Анализ Монтескье оказал глубокое влияние на французские представления о культуре, стратегии и морской мощи. Французы дегуманизировали Британию как пунического "другого", поскольку она была морской державой, "испорченной" культурой торговли и вероломной политикой "нации лавочников". Она должна быть "уничтожена". В республиканской тираде после 1790 г. не было ничего оригинального, как и в использовании этого языка другими континентальными империями. При всех своих оскорбительных намерениях французские комментарии, извращающие рациональный анализ Монтескье, оказались исключительно неэффективными. Англичане с гордостью владели своими пуническими прародителями; на этот раз общеевропейские континентальные империи сгинули в огне. Хотя англичане были новыми карфагенянами, британские аристократы XVIII века отождествляли себя с римской республиканской элитой, землевладельцами, разделявшими политическую власть, и следили за тем, чтобы в школах и университетах их сыновьям прививались классические добродетели - честь, честность и мужество. Они изображали себя римскими сенаторами, чтобы подчеркнуть добродетель, которая оправдывала их противостояние коррумпированным министрам и королям, пытавшимся присвоить себе большую власть. Подобно римским сенаторам, они выступали против всеобщих прав и популистской демократии - ведь они ослабили бы государство и лишили бы их привилегий. Однако за тогами и храмами они знали, что Британия - это не Рим, и тонко модифицировали аргументы, чтобы включить в них, а не отвергнуть людей торговли и моря, людей, с которыми они делили политическую власть, в чьи семьи они были готовы вступить в брак. В георгианской Британии земля, деньги и торговля объединились, чтобы укротить культурную угрозу популистской политики: эти люди верили, что олигархический компромисс невозможно разрушить, не разрушив британское государство. Ганнибал понял бы их.

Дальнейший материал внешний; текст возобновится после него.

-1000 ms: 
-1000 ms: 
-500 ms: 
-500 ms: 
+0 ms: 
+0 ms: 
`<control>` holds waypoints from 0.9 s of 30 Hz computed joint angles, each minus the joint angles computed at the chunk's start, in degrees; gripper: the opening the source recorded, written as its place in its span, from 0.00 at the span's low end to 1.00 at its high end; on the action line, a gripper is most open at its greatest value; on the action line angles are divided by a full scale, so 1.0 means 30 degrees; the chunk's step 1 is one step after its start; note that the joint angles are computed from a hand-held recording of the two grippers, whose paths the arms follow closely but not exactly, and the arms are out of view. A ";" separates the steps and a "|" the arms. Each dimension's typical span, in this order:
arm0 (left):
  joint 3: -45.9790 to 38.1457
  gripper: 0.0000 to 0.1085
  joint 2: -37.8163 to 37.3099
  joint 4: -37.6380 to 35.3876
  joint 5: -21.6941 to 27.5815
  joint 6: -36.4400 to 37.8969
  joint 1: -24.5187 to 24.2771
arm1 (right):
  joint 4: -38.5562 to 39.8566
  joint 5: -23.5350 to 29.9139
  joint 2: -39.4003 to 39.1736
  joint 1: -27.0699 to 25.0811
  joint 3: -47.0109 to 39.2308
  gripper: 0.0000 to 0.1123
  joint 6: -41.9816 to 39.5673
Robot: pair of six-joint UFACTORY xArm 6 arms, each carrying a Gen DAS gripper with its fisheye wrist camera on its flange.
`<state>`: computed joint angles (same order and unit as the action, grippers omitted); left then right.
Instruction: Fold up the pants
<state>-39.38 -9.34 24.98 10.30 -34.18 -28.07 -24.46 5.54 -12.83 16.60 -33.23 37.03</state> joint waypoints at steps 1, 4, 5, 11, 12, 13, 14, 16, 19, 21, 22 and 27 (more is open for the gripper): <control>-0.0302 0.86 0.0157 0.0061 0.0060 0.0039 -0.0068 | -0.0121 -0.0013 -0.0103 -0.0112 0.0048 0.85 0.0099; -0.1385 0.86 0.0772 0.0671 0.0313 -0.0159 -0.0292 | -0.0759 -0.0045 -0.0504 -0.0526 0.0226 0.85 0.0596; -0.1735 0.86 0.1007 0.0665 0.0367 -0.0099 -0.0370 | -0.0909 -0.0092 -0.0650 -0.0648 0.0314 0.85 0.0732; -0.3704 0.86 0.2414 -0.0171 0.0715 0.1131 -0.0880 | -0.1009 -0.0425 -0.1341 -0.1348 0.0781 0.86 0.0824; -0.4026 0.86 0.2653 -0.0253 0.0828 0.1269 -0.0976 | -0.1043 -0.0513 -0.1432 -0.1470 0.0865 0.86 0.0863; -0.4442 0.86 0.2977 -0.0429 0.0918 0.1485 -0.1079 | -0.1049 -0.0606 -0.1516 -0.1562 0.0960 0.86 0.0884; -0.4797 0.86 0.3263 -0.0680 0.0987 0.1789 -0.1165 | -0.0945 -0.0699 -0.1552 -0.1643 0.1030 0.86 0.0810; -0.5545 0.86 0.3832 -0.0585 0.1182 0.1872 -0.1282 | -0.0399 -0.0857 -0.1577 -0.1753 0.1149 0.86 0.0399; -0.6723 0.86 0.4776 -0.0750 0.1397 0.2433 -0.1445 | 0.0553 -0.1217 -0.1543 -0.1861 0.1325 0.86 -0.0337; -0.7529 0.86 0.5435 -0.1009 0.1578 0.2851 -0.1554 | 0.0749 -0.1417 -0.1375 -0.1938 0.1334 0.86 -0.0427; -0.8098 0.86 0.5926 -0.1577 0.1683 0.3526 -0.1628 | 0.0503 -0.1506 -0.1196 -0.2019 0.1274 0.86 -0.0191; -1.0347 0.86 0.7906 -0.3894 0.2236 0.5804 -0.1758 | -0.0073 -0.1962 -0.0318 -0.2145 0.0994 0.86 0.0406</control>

Европейские державы постоянно переоценивали готовность Великобритании поступиться морской мощью ради обеспечения безопасности Ганновера. После 1760 г., когда на престол вступил Георг III, связи с Германией ослабли: Георг никогда не покидал южную Англию. Он был английским королем, любил морские картины, мореплавание и науку. Его "империя" была Британской, а не Священной или Римской, и он назначил официального морского художника. Эти решения оказались чрезвычайно важными для развития национальной культуры. Они подверглись серьезному испытанию в ходе Американской войны за независимость, когда быстро превращавшаяся в Римскую империю земля и люди подняли восстание. Британская морская держава усвоила тяжелый урок: имперская слава 1763 года скрывала глубокую слабость. Британии не хватало политической сплоченности и военной мощи, чтобы подавить восстание или удержать территорию. Перед лицом враждебности Франции, Испании и Голландии Британия отказалась от американских колоний и сосредоточилась на удержании сахарных островов Карибского бассейна, Индии и стратегической крепости Гибралтар. После того как это было достигнуто, мир был обеспечен экономическим истощением Франции и Испании. Империя, возникшая после 1783 г., была значительно менее "континентальной, чем ее недолговечная предшественница". В череде войн, опустошивших Европу в период с 1793 по 1815 г., британцы сосредоточились на овладении морем, ключом к безопасности и экономическим преимуществам островных государств, одновременно работая с союзниками над ограничением французской экспансии, когда это было возможно. В течение длительного времени они воевали в одиночку, ожидая, что экономическое истощение и последствия французской оккупации заставят другие державы вернуться в конфликт. В конце концов общеевропейская империя Наполеона была свергнута, и британцы вернулись домой. У них не было желания становиться континентальной державой.
Следуя, хотя и не совсем понимая Монтескье, французские политики считали оскорблением называть англичан "карфагенянами". Наполеон добавил фразу "нация лавочников", возможно, не зная, что все морские державы являются "нациями лавочников". Аргументы Монтескье будут звучать по обе стороны Ла-Манша вплоть до отречения Наполеона от престола, которое 10 января 1814 г. предвосхитил Джордж Каннинг, член парламента от великого морского порта Ливерпуль и будущий премьер-министр. Каннинг связал своих избирателей с карфагенянами:
Я говорю, что у нас есть повод радоваться, что на протяжении всей этой более чем пунической войны, в которой так часто гордость нашего противника представляла себя Римом, а Англию - Карфагеном нового времени, (по крайней мере, с такой окраской для сравнения, что полное разрушение современного Карфагена единодушно провозглашалось необходимым для величия его соперника, - мы имеем, говорю я, основание радоваться, что, в отличие от нашего назначенного прототипа, мы не были отвлечены внутренними разногласиями от энергичной поддержки жизненно важной борьбы; Мы не подвергались ни бедствиям, ни шуму, чтобы отвлечь наши советы или сдержать усилия наших войск".